To do: Return the data exactly, apart from leaving out the pictures.

Source data:
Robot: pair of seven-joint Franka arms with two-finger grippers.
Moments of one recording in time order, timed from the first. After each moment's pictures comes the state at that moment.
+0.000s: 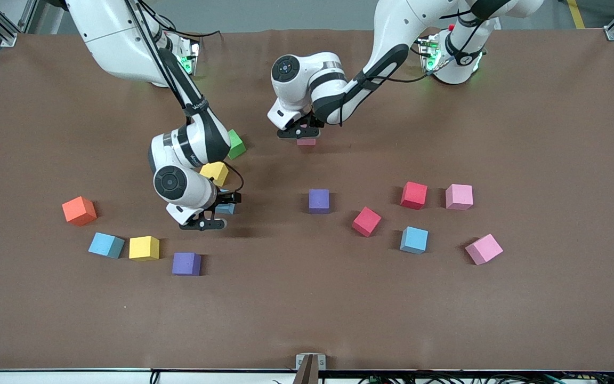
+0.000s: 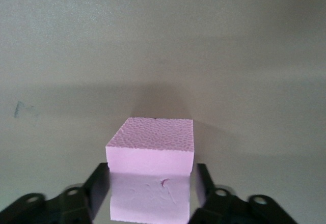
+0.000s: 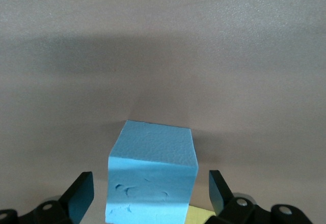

Completed task:
Robot: pair of seven-joint Franka arms with two-finger grippers.
Moments of one recording in time order, timed from the first. After each moment's pictures comes the state at that moment.
+0.000s: 
+0.000s: 
+0.000s: 

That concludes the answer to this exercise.